**Problem details**:
Some lines in the listing hold the word "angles". Return each of them.

**Information shown**:
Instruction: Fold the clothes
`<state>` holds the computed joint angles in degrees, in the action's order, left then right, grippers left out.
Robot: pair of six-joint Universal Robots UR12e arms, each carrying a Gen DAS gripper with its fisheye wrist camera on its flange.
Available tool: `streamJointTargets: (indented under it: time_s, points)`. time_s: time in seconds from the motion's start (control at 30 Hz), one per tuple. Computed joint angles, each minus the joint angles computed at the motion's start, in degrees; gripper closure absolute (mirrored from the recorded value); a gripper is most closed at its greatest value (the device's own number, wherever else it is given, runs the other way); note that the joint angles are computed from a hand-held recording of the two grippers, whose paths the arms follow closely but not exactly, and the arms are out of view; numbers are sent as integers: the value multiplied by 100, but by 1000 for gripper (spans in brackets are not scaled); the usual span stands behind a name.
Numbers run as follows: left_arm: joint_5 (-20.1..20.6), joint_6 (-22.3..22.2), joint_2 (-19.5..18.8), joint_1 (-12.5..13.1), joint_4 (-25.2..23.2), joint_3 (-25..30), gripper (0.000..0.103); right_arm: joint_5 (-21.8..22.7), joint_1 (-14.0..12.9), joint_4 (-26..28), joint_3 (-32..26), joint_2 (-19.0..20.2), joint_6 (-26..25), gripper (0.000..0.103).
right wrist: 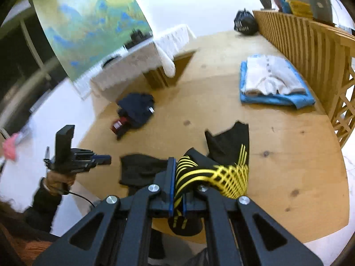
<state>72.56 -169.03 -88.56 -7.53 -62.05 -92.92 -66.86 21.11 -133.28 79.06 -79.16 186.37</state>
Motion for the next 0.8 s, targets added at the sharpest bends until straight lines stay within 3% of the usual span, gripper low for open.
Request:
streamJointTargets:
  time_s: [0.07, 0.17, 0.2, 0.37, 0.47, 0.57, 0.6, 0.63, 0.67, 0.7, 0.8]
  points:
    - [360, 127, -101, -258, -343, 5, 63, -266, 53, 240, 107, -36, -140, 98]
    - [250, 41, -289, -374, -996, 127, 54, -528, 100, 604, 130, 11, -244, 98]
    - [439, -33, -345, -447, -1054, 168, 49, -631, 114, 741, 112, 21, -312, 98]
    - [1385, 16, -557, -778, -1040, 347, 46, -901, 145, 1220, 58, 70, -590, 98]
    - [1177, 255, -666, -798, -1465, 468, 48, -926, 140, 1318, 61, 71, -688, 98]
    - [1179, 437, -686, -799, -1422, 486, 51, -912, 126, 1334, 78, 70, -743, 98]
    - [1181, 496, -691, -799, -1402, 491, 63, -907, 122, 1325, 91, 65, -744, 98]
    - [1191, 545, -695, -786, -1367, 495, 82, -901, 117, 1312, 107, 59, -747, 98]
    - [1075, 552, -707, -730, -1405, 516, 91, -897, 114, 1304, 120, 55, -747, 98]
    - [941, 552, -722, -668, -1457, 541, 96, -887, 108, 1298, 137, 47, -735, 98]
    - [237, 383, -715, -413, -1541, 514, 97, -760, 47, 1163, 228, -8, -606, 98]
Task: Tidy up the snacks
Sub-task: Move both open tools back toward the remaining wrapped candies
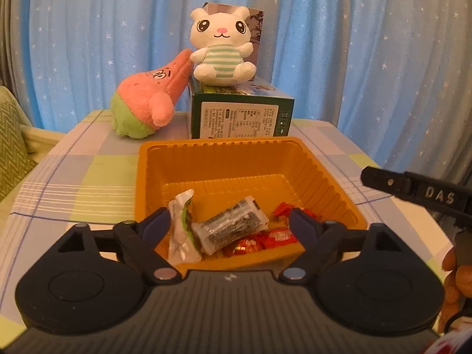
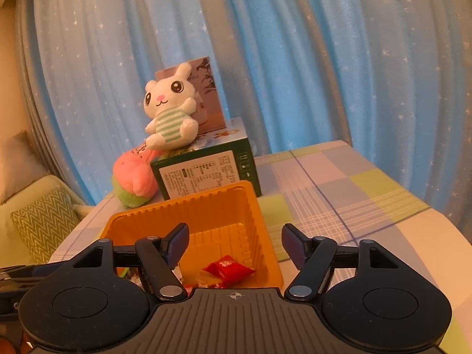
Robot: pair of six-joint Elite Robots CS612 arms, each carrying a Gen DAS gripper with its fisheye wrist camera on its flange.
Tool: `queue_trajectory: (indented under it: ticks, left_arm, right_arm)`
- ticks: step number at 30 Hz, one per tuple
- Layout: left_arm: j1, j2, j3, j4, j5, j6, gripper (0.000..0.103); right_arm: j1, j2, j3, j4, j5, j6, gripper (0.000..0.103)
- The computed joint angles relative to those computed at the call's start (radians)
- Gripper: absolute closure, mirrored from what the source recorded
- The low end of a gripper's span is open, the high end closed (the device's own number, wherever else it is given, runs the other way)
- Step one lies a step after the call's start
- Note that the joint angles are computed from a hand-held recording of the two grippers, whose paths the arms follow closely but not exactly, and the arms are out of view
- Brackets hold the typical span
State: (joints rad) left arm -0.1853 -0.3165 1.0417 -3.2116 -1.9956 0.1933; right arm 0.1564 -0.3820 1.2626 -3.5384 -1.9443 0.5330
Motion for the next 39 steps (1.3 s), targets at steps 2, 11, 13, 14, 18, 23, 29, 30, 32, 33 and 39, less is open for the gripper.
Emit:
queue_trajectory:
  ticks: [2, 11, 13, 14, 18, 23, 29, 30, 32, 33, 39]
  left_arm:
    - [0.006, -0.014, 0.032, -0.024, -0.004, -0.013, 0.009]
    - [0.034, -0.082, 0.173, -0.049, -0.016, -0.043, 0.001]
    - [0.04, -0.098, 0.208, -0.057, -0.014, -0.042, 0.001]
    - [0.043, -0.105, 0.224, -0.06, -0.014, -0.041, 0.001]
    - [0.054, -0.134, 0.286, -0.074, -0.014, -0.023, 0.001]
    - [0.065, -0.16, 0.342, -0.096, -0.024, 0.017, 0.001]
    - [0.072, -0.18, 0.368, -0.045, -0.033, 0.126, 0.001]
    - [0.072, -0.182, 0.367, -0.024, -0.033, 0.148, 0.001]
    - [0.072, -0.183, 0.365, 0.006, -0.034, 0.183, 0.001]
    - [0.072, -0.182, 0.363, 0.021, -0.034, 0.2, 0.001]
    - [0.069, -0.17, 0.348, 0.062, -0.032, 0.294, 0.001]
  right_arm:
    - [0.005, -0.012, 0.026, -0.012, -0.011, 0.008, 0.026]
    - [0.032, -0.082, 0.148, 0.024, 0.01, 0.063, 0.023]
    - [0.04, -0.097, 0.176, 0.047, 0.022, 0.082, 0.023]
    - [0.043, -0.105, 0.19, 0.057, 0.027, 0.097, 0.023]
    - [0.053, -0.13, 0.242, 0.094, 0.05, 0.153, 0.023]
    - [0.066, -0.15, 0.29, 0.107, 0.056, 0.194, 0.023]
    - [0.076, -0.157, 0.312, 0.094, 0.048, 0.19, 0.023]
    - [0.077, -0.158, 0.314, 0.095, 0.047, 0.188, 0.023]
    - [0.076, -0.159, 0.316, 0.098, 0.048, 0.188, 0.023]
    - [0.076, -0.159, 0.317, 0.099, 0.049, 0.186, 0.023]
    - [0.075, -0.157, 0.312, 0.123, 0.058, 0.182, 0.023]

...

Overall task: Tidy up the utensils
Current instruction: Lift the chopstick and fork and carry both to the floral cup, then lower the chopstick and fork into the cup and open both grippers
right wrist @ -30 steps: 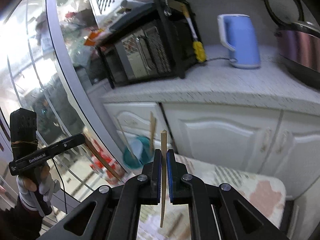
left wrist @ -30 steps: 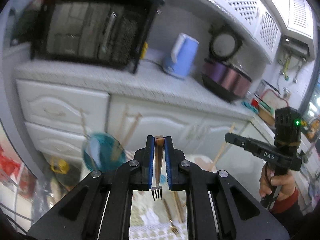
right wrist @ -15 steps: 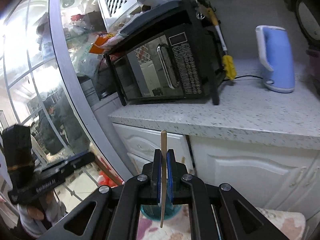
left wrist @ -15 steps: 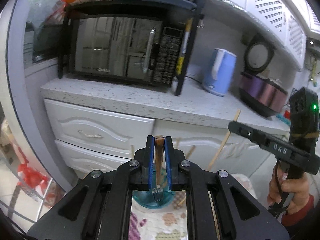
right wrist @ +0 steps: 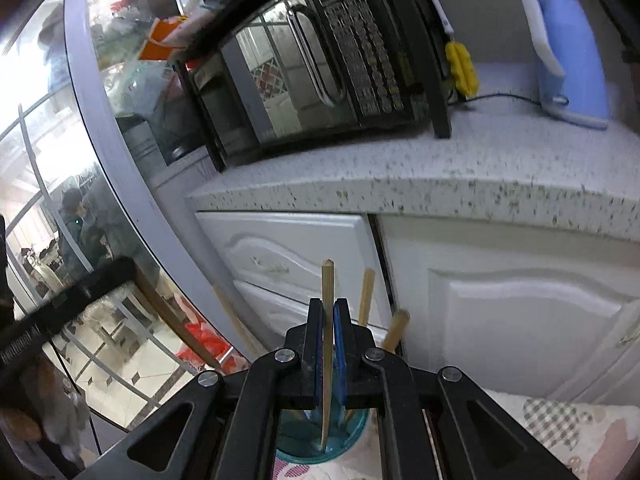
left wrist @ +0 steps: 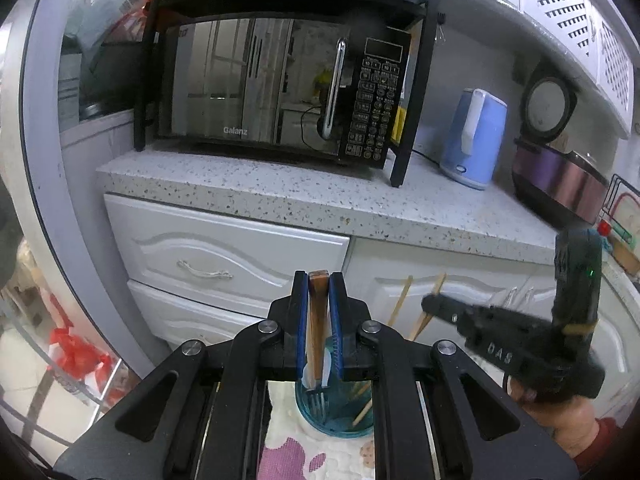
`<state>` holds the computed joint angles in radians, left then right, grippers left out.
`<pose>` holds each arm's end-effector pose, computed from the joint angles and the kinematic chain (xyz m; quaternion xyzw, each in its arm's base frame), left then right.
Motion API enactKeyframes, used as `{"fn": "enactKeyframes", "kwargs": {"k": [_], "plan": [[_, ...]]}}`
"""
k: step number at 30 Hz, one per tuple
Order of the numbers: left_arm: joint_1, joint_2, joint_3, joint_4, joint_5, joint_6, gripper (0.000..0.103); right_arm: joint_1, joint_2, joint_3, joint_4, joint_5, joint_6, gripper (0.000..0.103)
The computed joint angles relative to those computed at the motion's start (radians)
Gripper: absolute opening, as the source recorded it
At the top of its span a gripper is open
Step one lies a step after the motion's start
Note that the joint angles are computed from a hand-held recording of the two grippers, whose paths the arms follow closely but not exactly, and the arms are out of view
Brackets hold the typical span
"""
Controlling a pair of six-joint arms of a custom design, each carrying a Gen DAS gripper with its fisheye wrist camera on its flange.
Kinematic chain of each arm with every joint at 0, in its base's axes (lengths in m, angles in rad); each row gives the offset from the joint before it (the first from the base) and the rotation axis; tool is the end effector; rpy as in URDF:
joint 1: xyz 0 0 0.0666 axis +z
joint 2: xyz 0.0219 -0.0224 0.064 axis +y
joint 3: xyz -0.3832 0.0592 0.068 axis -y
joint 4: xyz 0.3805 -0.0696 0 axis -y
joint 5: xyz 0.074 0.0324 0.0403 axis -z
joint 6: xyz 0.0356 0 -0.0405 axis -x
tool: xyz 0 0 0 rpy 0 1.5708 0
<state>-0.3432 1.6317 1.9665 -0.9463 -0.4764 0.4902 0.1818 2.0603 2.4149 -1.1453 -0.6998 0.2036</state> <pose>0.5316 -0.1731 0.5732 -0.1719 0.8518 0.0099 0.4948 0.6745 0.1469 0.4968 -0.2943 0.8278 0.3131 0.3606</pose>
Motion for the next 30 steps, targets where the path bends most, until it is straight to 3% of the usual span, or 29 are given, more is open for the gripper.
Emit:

**Exercise answer**:
`<state>` holds the computed joint angles in degrees, in the action's order, left then right, grippers left out.
Available tool: `streamJointTargets: (indented under it: time_s, points)`. time_s: time in seconds from the motion's start (control at 30 Hz), one per tuple. Computed joint angles, each minus the joint angles computed at the motion's start, in degrees; gripper closure absolute (mirrored from the recorded value); a gripper is most closed at its greatest value (the device's own number, wherever else it is given, runs the other way); note that the joint angles are computed from a hand-held recording of the two grippers, whose paths the arms follow closely but not exactly, and the arms are out of view; numbers are sent as integers: the value multiplied by 100, but by 1000 for gripper (spans in brackets are not scaled); the usual span stands behind a name.
- The computed joint angles relative to those computed at the call's start (radians)
- Note that the joint angles are computed from a hand-held recording of the two grippers, whose paths the arms follow closely but not exactly, and the arms are out of view
`<state>` holds the computed joint angles in radians, left then right, grippers left out.
`<pose>` holds each arm's end-effector pose, computed from the joint angles and the kinematic chain (xyz m; quaternion xyzw, each in its arm's base frame), left then right.
The computed joint angles relative to those computed at the motion's start (radians)
Note that the joint angles are computed from a hand-held recording of the two grippers, whose paths the arms follow closely but not exactly, and the arms are out of view
Kinematic chain of each arm with every joint at 0, in its base's axes (lengths in m, angles in rad); each row gives the offset from the joint before it (the first from the base) and the rotation axis; tool is the end effector; rpy as in URDF:

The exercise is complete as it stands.